**Work task:**
Look for "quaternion" in the material below and show each line that contains it.

**Data extract:**
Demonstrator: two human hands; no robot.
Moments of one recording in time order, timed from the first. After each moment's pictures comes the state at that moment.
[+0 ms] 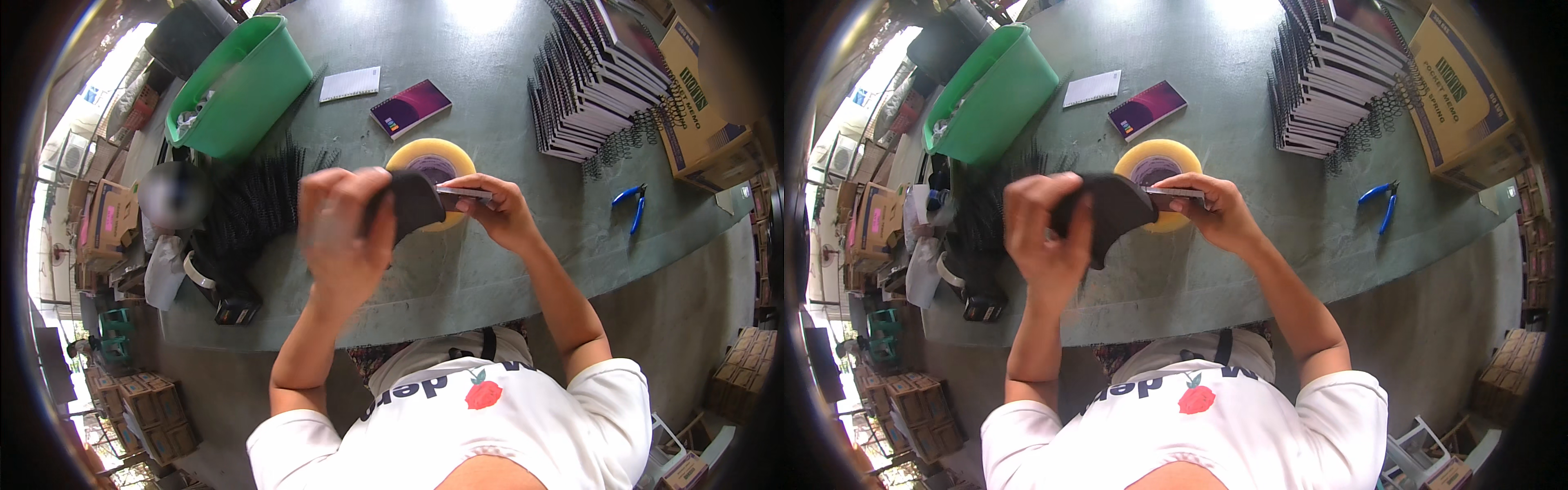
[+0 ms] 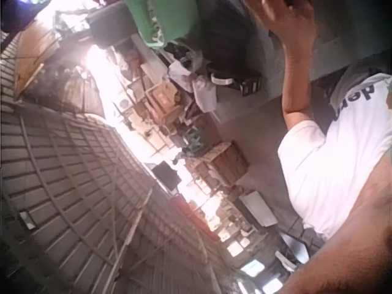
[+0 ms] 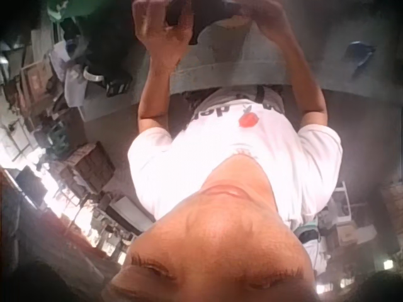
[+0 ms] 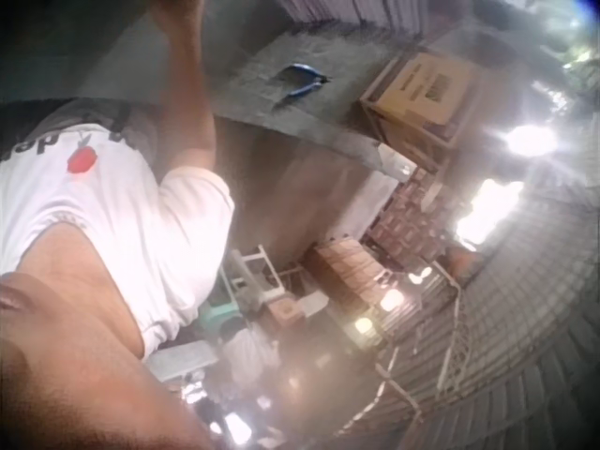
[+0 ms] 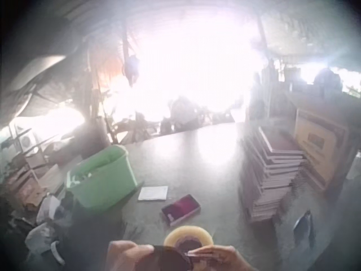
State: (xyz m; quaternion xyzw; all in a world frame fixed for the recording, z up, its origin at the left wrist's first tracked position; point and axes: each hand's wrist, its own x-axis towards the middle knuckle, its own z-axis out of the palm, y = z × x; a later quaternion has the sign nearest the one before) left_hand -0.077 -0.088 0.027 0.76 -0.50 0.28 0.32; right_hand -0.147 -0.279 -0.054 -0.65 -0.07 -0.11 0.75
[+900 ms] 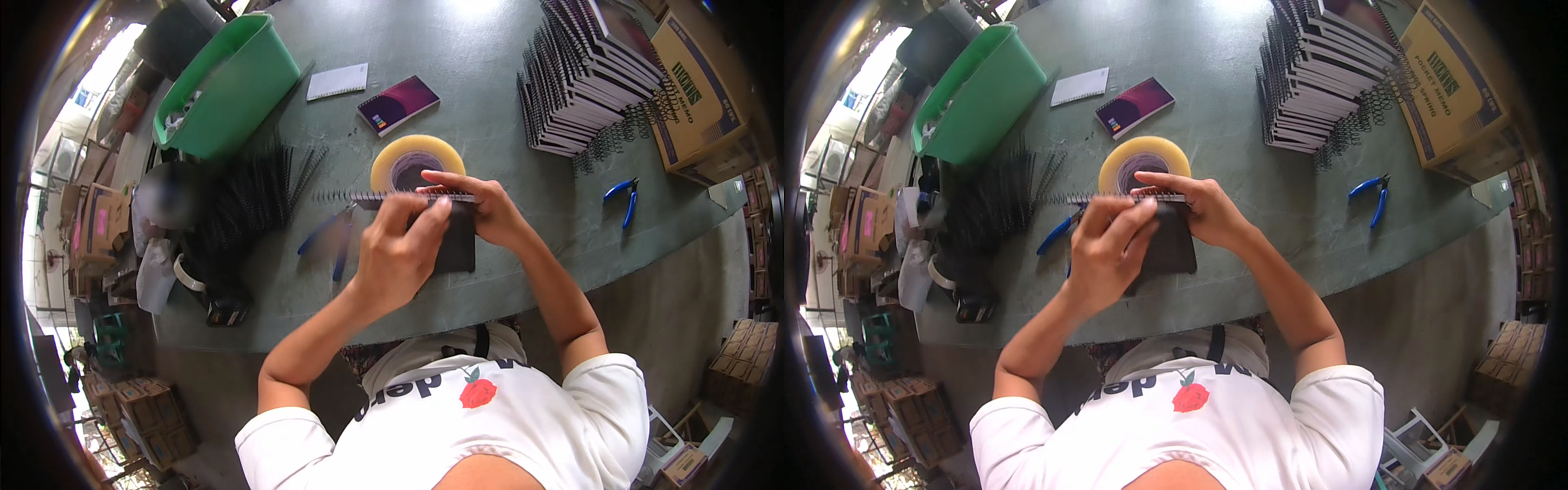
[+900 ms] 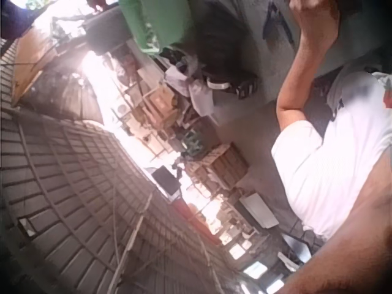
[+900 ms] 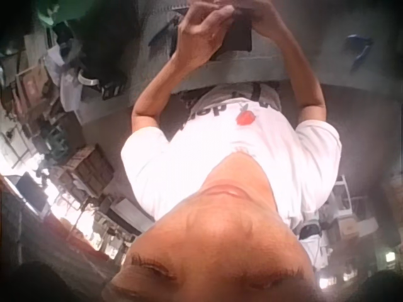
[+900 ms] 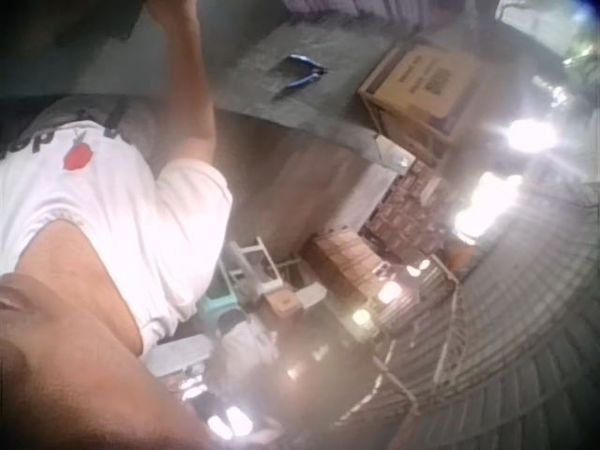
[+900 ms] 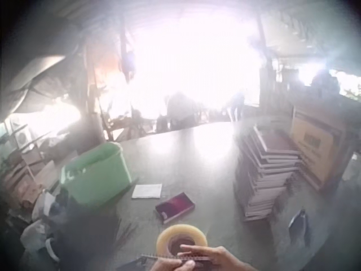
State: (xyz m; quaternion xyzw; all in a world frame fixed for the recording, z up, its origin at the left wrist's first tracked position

**Task output:**
State: (xyz m; quaternion xyzw; all in a world frame fixed for the recording, z up, its origin at the left wrist's first tracked position; point and axes: each hand's wrist, its own x-axis towards the middle knuckle, its own z-axis out of the palm, y = z × x; a later quaternion has the sign nearest the one before) left_hand -0.077 -0.088 0.027 0.76 -0.50 0.28 0.32; right_hand -0.147 -0.279 -0.054 -0.65 -0.07 -0.11 0.75
State: (xyz m; quaternion xyzw; all in a world frame fixed for the recording, z up, its origin at the left wrist's first tracked position

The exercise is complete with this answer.